For this exercise, output exactly the lines from the opening line of the listing through the line with "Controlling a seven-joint", skipping pictures.

Recorded data ▸
- Opening Delimiter -

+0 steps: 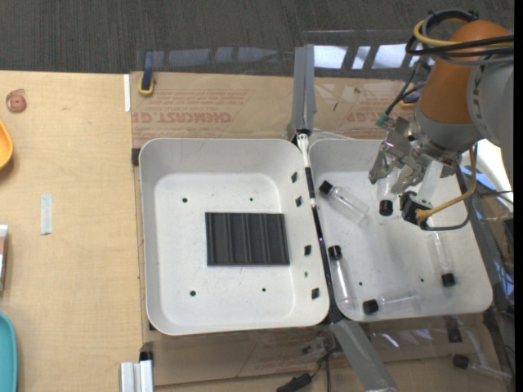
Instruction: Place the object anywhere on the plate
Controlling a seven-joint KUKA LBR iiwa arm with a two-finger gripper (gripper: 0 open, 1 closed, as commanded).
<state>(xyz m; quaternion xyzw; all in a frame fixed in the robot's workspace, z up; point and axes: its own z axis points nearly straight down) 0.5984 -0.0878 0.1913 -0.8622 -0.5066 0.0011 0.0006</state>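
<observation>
We see the arm (482, 80) as a thick, rounded body, grey on its outer shell with a broad orange band (458, 72) wrapping the segment above the wrist. Black cables and a yellow one (433, 29) loop over the top of the orange part, and a thinner yellow lead (448, 207) curls out lower down beside the wrist. Below the band we make out the end effector (392, 188), a cluster of pale grey metal pieces with dark tips.
</observation>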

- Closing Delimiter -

Your solution ▸
+0 steps: 
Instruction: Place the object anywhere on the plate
Controlling a seven-joint KUKA LBR iiwa arm with a two-finger gripper (gripper: 0 open, 1 closed, as commanded).

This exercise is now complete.